Gilman not being able to handle the cure wrote The Yellow Wallpaper. In her biography on her story Gilman states: "Being naturally moved to rejoicing by this narrow escape, I wrote "The Yellow Wallpaper," with its embellishments and additions, to carry out the ideal (I never had hallucinations or objections to my mural decorations) and sent a copy to the physician who so nearly drove me mad. He never acknowledged it" (Gilman). However Wier did eventually acknowledge her story and he did change his cure.

Even though Gilman proclaims that she wrote the story as an rejoicing there is still an ongoing debate about the true intent of The Yellow Wallpaper. In my opinion she wrote the story as an emotional release not just a reason to tell Wier off. If you look back into her life besides her feminist family companions her books became her friend, a passion she loved so much she herself became a writer. The book list her father gave her probably not only help to drive her passion but with the combination of feminist acknowledgments she had something to help her development. It is great that she was able to write a story about a life event she had. The story really depicts a women feeling trapped, "for instance, when John refuses to give in to her fancies about changing the wallpaper because, after that "it would be the heavy bedstead, and then the barred windows, and then that gate at the head of the stairs, and so on," he is reminding her of her confinement" (Korb).
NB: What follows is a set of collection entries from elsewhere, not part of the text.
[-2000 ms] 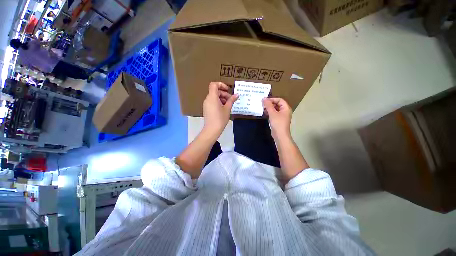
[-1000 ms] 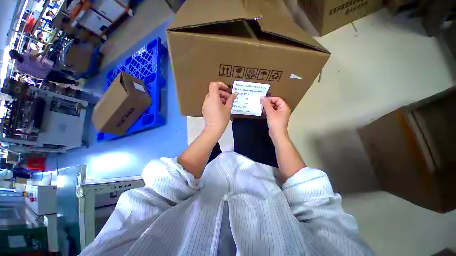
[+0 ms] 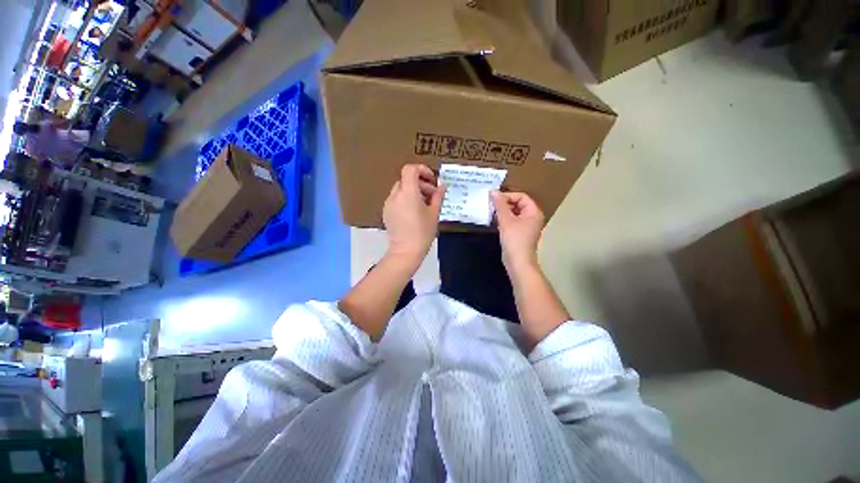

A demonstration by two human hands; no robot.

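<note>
A white printed label (image 3: 468,195) is held between both hands in front of a large brown shipping carton (image 3: 377,127). My left hand (image 3: 412,209) pinches the label's left edge with thumb and fingers. My right hand (image 3: 519,223) pinches its right edge. The carton's near side bears a row of black handling symbols above the label, and its top flaps are folded in with a dark gap between them. I cannot tell whether the label touches the carton.
A blue plastic pallet (image 3: 300,170) at the left holds a smaller carton (image 3: 226,209). Another carton (image 3: 651,33) stands beyond at the upper right, and a large brown carton (image 3: 754,292) at the right. A white-framed bench (image 3: 212,363) is at the lower left. A person (image 3: 61,141) is far left.
The view has shifted slightly, so the carton, label and both hands sit a little lower. Both hands keep the same grip on the label.
</note>
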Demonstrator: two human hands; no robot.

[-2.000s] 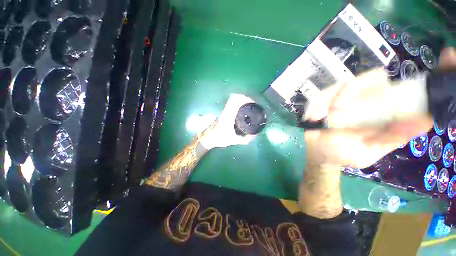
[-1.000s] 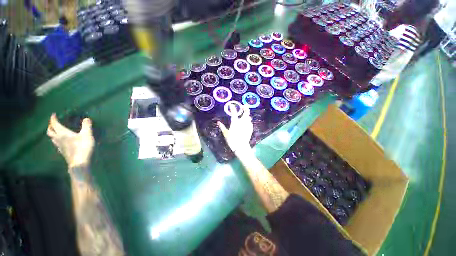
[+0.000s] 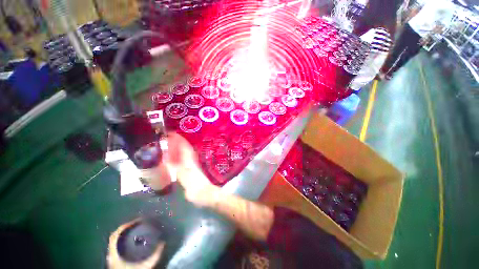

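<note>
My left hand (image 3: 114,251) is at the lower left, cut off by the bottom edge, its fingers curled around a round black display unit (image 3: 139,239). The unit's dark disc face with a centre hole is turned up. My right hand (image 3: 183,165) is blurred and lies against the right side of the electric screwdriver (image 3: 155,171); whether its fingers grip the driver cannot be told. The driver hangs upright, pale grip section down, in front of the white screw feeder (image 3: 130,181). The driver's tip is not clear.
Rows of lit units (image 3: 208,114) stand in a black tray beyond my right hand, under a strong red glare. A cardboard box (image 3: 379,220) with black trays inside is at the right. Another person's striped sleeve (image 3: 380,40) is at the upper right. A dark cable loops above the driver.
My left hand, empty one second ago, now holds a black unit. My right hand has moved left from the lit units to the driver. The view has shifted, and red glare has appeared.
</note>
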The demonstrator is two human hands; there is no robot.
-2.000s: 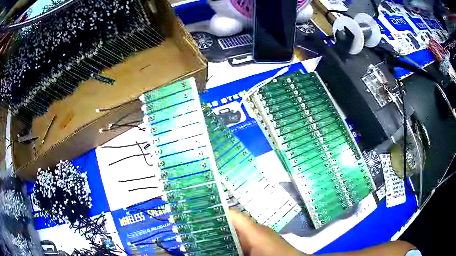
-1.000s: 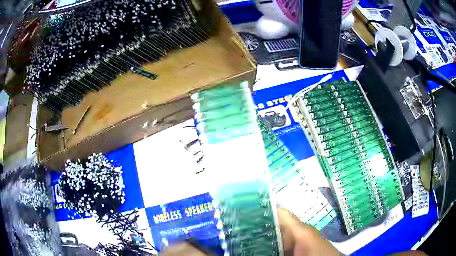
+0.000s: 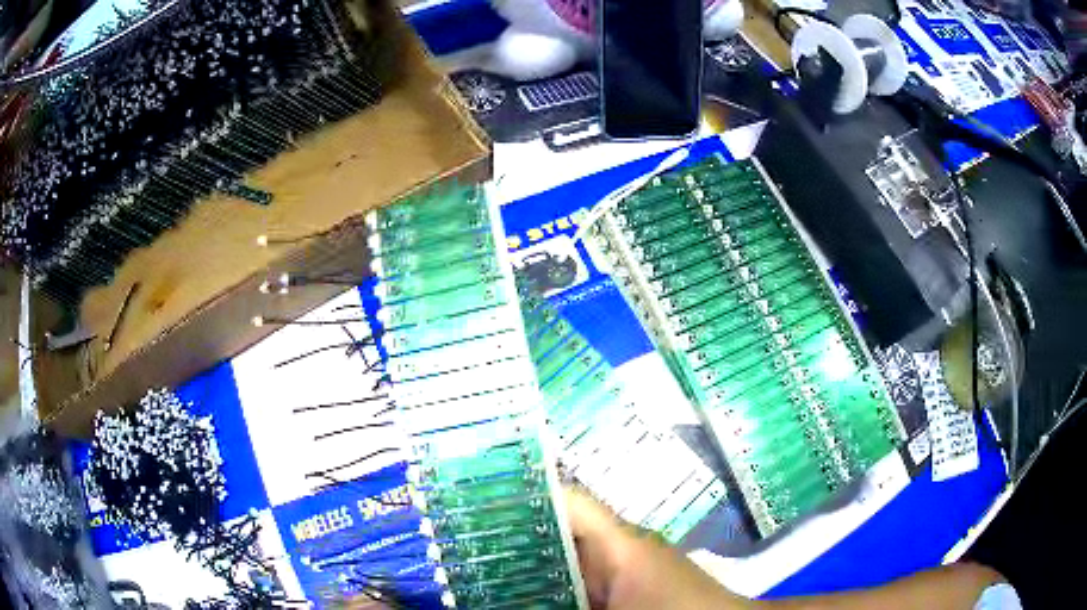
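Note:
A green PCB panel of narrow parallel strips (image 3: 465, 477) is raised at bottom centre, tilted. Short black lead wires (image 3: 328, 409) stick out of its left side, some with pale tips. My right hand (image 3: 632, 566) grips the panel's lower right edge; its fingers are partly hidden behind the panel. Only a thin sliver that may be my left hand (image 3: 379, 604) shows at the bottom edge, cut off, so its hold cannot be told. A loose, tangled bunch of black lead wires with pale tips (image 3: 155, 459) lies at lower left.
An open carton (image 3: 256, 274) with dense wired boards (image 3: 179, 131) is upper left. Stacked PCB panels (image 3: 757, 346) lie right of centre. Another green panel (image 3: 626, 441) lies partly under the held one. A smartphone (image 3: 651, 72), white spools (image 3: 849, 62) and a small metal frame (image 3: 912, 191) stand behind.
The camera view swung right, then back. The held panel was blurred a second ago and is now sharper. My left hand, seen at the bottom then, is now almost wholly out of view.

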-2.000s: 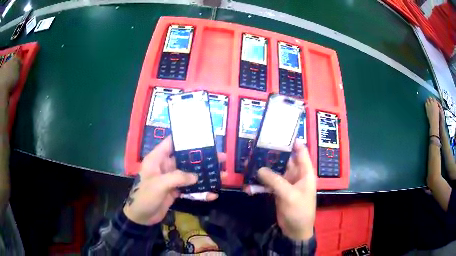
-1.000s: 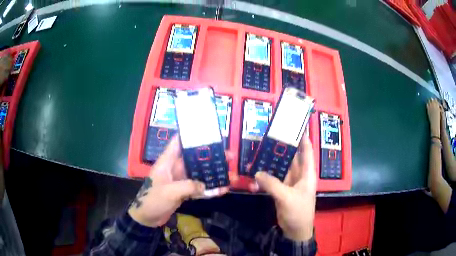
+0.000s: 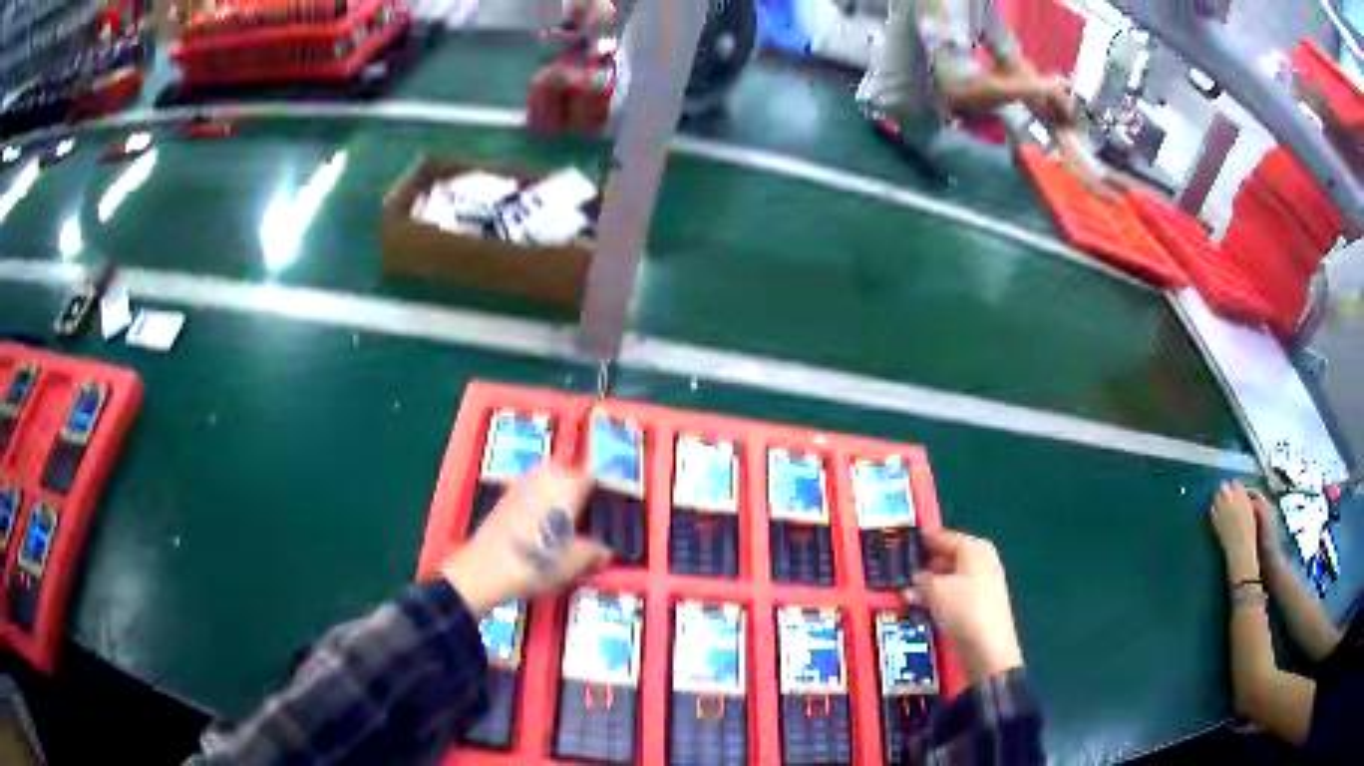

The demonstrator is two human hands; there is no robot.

In another opinion the unruly changing wallpaper could be related to a pattern in ones life. The end of the story itself can also in a weird way shows that even through the heroines creeping insanity she lets herself free from her containment, just as Gilman had done when she went back to writing and divorced her first husband.

In conclusion just how the story tells many stories in one, Gilman probably wrote it to show that kind of diversity. She probably wanted a release, to share her life, to get back at the Wier Cure, to show the injustice brought to women of the period and to probably just be creative. In finding reviews and biographies on Gilman one does not find too many bad words written on her. She is held as a very prestigious writer. As for the yellow wallpaper it really expands the minds and makes one have to sit back and analyze what was really going on.

Works Cited

Gilman, Charlotte Perkins. Why I Wrote "The Yellow Wallpaper"? http://www.cwrl.utexas.edu/ daniel/amlit/wallpaper/Whywrote.html

Korb, Rena. An Overview of "The Yellow Wallpgper," in Exploring Short Stories Literature Resource Center. Gale Research, 1998.

Stone, Les. Charlotte (Anna) Perkins (Stetson) Gilman. Contemporary Authors Online. The Gale Group, 2000.